§ Requirement
Every record below is to be repeated exactly, with the pictures left out.

Source data:
= = = = = = =

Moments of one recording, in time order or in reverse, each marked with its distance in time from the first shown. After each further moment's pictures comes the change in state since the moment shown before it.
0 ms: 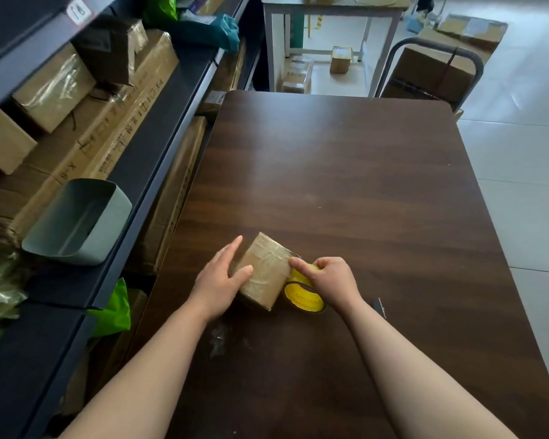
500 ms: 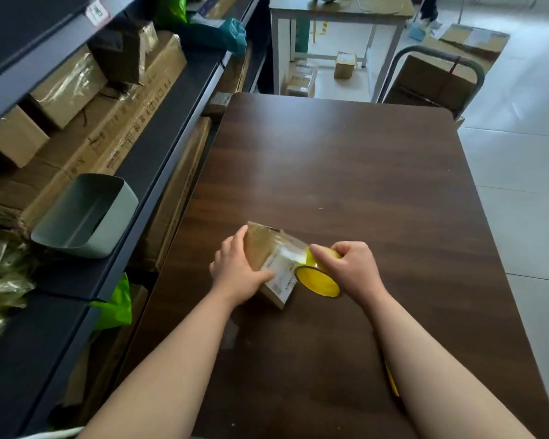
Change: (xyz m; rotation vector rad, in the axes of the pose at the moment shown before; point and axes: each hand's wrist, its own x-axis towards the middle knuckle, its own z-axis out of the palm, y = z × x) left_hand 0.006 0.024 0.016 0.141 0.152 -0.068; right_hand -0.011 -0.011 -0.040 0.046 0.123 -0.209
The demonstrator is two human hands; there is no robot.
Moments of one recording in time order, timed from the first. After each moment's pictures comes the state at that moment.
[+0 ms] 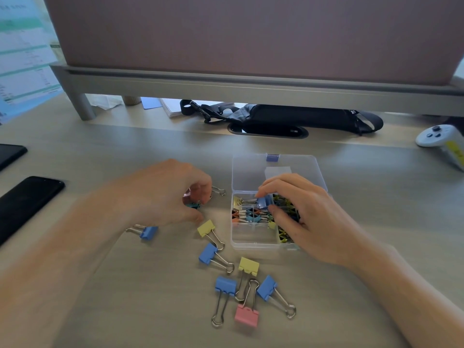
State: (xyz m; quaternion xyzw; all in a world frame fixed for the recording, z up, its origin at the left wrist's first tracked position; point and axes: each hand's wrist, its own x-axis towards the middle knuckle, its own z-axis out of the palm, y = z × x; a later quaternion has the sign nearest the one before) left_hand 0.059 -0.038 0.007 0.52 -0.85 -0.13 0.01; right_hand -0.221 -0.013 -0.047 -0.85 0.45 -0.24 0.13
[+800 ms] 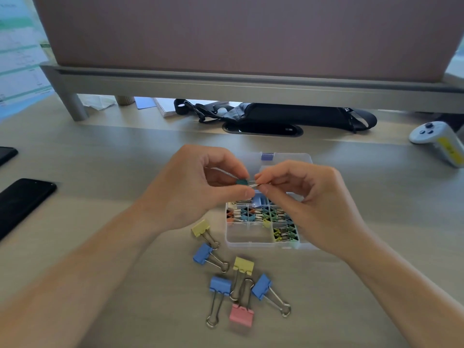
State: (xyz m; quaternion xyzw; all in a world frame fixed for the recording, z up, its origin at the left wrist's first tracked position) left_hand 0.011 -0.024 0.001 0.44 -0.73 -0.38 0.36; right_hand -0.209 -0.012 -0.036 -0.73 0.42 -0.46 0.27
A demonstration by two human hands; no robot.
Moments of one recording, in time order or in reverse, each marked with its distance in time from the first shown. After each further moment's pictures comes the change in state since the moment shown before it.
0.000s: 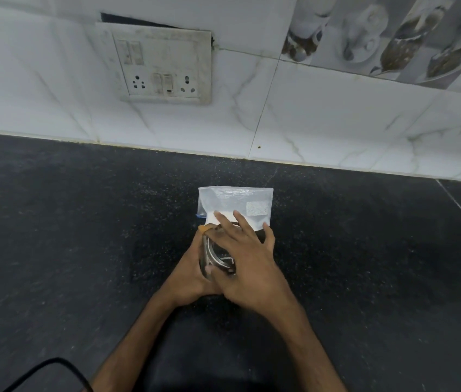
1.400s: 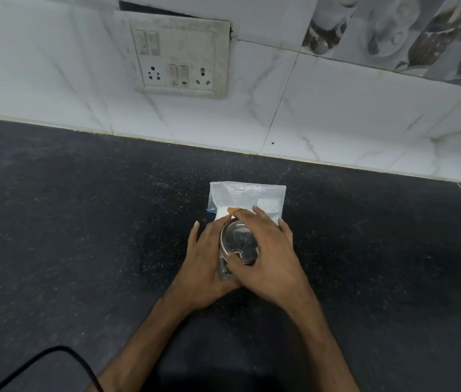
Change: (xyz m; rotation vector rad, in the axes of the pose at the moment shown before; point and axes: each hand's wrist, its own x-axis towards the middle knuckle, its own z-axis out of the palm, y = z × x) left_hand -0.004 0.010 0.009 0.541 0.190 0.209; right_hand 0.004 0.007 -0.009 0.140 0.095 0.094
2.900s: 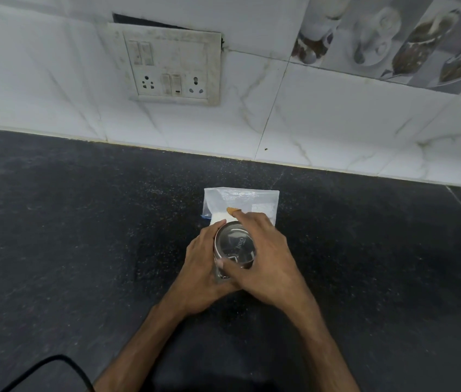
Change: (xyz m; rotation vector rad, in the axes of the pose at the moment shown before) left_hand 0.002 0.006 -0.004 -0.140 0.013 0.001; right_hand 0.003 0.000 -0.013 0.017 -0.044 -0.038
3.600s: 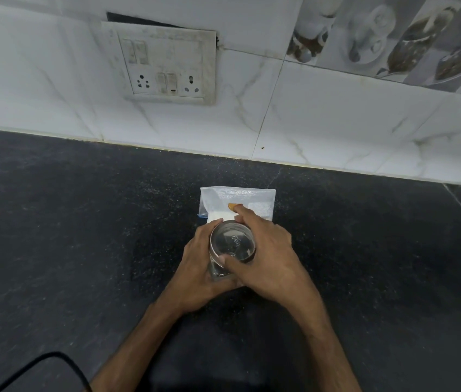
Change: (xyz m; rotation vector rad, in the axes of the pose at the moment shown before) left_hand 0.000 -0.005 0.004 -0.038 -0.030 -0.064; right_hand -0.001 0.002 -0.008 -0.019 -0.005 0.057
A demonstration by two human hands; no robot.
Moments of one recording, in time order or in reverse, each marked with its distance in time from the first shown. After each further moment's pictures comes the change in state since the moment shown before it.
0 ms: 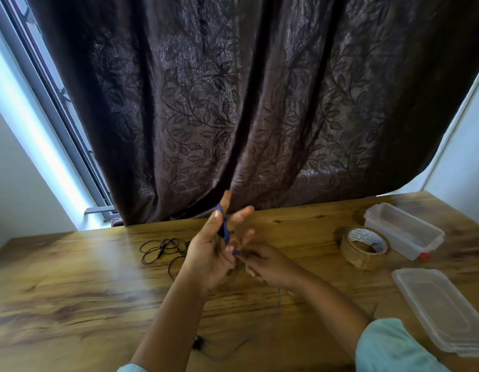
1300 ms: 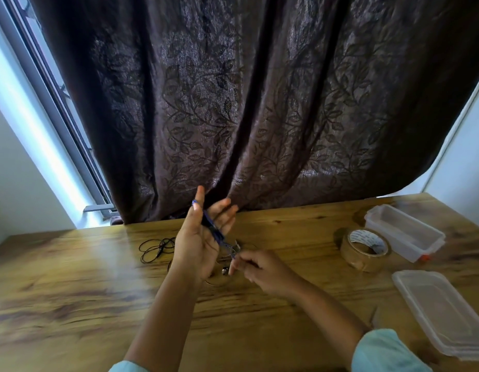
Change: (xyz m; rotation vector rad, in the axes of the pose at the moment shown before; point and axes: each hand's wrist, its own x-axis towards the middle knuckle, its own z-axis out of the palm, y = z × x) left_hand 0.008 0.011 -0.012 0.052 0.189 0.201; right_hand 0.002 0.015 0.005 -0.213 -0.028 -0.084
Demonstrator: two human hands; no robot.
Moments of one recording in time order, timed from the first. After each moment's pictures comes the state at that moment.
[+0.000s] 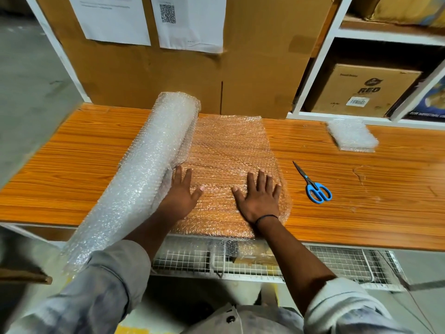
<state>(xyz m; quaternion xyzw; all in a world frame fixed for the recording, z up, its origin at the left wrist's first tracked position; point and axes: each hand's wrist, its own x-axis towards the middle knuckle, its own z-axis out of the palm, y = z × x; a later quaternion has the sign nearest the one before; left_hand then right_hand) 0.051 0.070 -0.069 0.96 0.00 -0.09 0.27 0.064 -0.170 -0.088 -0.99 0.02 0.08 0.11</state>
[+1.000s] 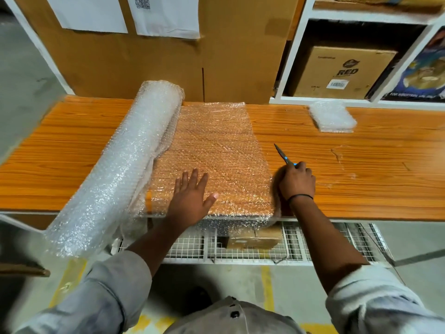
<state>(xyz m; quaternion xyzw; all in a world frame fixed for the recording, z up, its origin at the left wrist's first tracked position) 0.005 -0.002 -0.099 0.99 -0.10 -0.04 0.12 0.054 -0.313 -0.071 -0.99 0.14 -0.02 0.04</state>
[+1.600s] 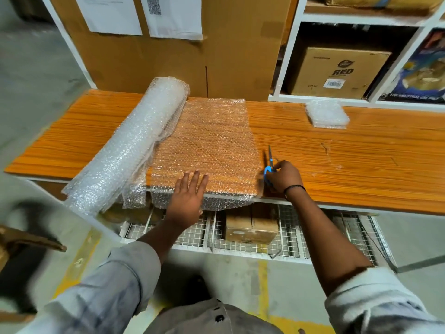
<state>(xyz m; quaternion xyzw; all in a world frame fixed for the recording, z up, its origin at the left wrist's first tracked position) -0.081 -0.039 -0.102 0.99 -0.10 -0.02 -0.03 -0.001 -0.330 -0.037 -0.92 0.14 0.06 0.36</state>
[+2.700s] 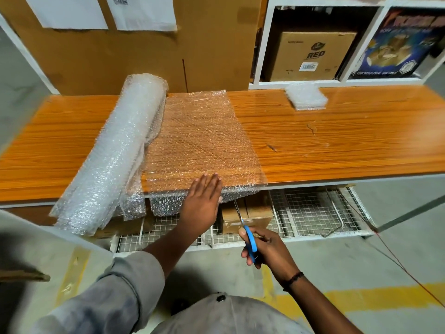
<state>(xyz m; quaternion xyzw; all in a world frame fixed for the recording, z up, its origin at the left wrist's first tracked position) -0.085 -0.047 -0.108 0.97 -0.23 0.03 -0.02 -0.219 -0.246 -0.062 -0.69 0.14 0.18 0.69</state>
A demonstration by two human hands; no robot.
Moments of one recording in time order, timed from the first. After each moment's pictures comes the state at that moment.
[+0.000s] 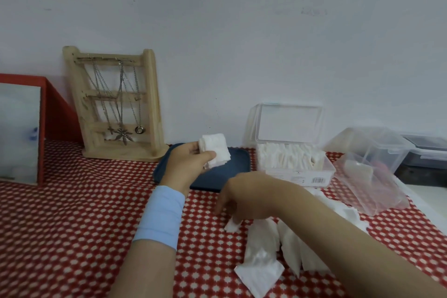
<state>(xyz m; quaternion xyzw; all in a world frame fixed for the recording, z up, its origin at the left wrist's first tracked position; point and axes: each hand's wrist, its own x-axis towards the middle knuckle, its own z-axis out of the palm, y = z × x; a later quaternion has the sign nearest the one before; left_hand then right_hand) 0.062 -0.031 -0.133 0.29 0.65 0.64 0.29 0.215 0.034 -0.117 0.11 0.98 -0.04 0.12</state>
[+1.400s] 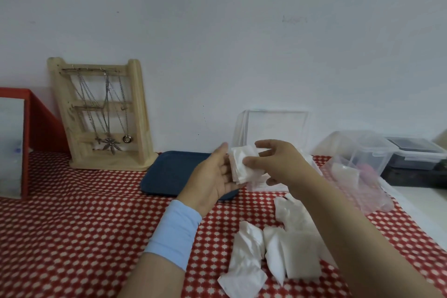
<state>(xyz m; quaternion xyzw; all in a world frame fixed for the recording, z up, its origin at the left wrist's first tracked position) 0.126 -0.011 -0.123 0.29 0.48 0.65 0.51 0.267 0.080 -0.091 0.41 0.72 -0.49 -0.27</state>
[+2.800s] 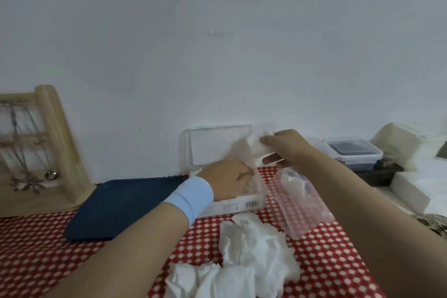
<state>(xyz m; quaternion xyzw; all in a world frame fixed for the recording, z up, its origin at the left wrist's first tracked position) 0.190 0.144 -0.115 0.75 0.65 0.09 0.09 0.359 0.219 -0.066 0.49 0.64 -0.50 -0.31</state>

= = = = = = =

§ Output below
Moments of one recording, in time order or in reverse, each marked with its distance in time from the first shown. After each further moment's pictures comes the change in state since the moment shown before it.
0 ms: 
500 ms: 
Change: (xyz m; rotation vector rad, in the axes of the pose at the moment shown before; point and axes: each hand's wrist, its own x-axis towards the middle knuckle, its own z-axis out of the palm, y = z × x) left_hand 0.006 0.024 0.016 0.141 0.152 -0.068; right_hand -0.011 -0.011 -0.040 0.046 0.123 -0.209
The demonstrator is two human hands; there is no robot.
Moments of one recording in time order, timed from the first. After each moment's pictures comes the state at that moment.
[+0 ms] 
State: (xyz m; quaternion xyzw; all in a world frame fixed for the recording, z up, its origin at the left wrist's first tracked position; point and axes: each hand's wrist, its own x-axis towards the middle knuckle, its own z-axis out of the palm, y = z × x; a later quaternion has the sign nearest the one before) left_hand 0.059 -0.038 0.007 0.52 -0.85 -0.13 0.01; right_hand -0.221 -0.013 -0.047 -0.85 0.45 -0.24 0.13
[+800 ms] 
State: (xyz m; quaternion xyzw; all in a world frame fixed for the recording, z up, its origin at the left wrist's first tracked position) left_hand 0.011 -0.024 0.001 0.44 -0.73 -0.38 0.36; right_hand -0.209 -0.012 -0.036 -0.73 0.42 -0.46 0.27
A demonstration by two human hands; no robot.
Moments of one recording, in time order or in reverse, each marked with its distance in time from the first shown. After each further moment's pictures comes the change in state since the moment shown before it.
0.000s: 
1.400s: 
Change: (xyz m; rotation vector rad, in the axes of the pose at the moment shown before; point and axes: each hand's wrist, its own x-axis towards the middle knuckle, its own z-axis out of the palm, y = z × x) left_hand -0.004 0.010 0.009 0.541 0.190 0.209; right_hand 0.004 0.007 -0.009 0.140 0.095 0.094
2.900s: 
Change: (xyz m; rotation vector rad, in the axes of the pose at the moment shown before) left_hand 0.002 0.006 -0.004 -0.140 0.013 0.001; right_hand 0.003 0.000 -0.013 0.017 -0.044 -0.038
3.600s: 
Change: (xyz m; rotation vector rad, in the axes of the pose at the moment shown before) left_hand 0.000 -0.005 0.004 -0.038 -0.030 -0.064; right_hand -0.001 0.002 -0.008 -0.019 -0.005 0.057
A demonstration by two human hands; no robot.
Moments of one recording, in time order or in reverse, each marked with its distance in time from the first shown. After each further moment's pictures comes the change in state since the moment shown before it.
0 ms: 
1300 ms: 
Change: (xyz m; rotation vector rad, in the axes of the pose at the moment shown before; point and axes: each hand's wrist, its own x-axis towards the middle knuckle, its own z-axis out of the palm, y = z × x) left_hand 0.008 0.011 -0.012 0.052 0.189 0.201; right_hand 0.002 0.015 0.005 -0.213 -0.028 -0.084
Demonstrator: two human hands; no robot.
Moments of one recording in time order, timed from the first. After each moment's pictures comes the state at that moment.
[+0.000s] 
<state>(xyz m; quaternion xyzw; all in a world frame fixed for the recording, z up, its origin at the left wrist's first tracked position; point and axes: each hand's wrist, its own x-axis towards the middle knuckle, its own z-axis out of the palm, y = z × x; a later quaternion has the sign nearest the one before; left_hand then right_hand) 0.051 0.070 -0.069 0.96 0.00 -0.09 0.27 0.064 -0.170 -0.088 -0.99 0.02 0.08 0.11</state>
[+1.000s] 
<state>(xyz m; quaternion xyzw; all in a world frame fixed for the recording, z up, its origin at the left wrist's first tracked position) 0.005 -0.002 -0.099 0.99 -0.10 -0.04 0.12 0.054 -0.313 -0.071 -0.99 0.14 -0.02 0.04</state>
[+1.600s] 
<state>(xyz m; quaternion xyzw; all in a world frame fixed for the recording, z up, its origin at the left wrist's first tracked position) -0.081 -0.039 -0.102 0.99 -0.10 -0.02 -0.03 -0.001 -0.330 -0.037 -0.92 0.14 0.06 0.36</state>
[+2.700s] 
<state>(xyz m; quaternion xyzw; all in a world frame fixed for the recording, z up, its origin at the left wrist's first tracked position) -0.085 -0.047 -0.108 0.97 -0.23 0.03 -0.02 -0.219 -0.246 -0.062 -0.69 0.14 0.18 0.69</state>
A demonstration by two human hands; no robot.
Moments of one recording in time order, timed from the first. After each moment's pictures comes the state at that moment.
[+0.000s] 
<state>(xyz m; quaternion xyzw; all in a world frame fixed for the recording, z up, its origin at the left wrist's first tracked position; point and axes: each hand's wrist, its own x-axis towards the middle knuckle, its own z-axis out of the palm, y = z × x; a later quaternion has the sign nearest the one before; left_hand then right_hand) 0.062 -0.031 -0.133 0.29 0.65 0.64 0.29 0.215 0.034 -0.117 0.11 0.98 -0.04 0.12</state>
[+1.400s] 
<state>(xyz m; quaternion xyzw; all in a world frame fixed for the recording, z up, its origin at the left wrist's first tracked position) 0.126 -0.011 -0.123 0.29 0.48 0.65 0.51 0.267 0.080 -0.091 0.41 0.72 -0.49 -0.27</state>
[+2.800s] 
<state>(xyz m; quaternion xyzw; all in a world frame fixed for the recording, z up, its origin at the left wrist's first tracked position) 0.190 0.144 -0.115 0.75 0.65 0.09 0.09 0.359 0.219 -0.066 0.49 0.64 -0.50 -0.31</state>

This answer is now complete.